● **Task statement**
For the listing below, report all lines that hold the word "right".

● **Data excerpt**
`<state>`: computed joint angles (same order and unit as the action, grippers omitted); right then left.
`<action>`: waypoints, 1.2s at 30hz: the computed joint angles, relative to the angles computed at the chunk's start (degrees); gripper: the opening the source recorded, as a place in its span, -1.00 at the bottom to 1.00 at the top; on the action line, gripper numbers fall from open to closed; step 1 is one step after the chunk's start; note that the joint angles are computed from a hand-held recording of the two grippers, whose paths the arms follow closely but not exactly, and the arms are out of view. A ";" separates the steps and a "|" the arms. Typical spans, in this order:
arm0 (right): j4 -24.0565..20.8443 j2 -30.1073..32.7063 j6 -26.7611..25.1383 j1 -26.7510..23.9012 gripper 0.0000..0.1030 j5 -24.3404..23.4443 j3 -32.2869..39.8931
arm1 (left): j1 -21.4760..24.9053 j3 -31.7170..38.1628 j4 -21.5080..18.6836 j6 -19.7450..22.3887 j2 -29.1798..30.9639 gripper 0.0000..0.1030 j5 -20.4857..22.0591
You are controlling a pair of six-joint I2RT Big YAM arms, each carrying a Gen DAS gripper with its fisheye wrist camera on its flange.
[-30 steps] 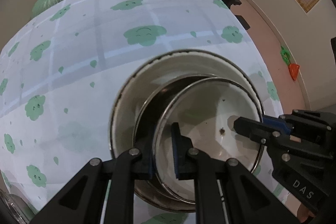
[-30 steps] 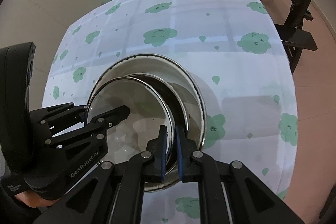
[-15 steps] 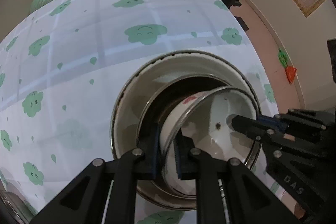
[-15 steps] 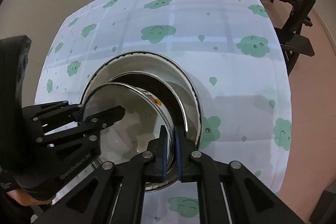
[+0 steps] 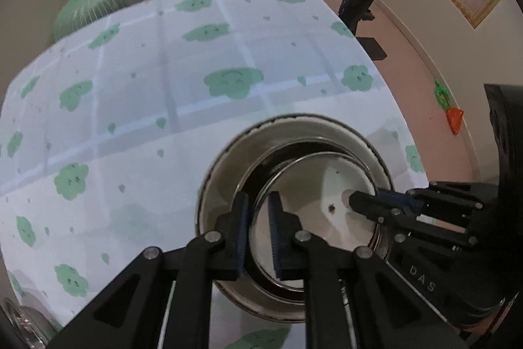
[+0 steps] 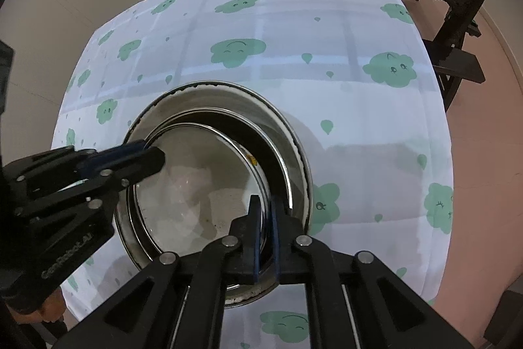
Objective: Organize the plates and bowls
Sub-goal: 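Lower the cream bowl into the Winnie-the-Pooh bowl with both tools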
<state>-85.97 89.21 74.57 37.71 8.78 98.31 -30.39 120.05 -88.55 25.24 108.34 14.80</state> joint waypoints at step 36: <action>8.66 -6.99 18.47 6.74 -0.82 11.88 -6.29 | 0.92 -9.25 5.46 -0.48 -7.19 -0.01 -2.32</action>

● **Response for this exercise**
`<state>`: computed joint angles (same order and unit as the action, grippers omitted); right then left.
arm0 (right): j4 -24.0565..20.8443 j2 -30.1073..32.7063 j6 -26.7611..25.1383 j1 -26.7510..23.9012 gripper 0.0000..0.1030 j5 -24.3404..23.4443 j3 -32.2869..39.8931

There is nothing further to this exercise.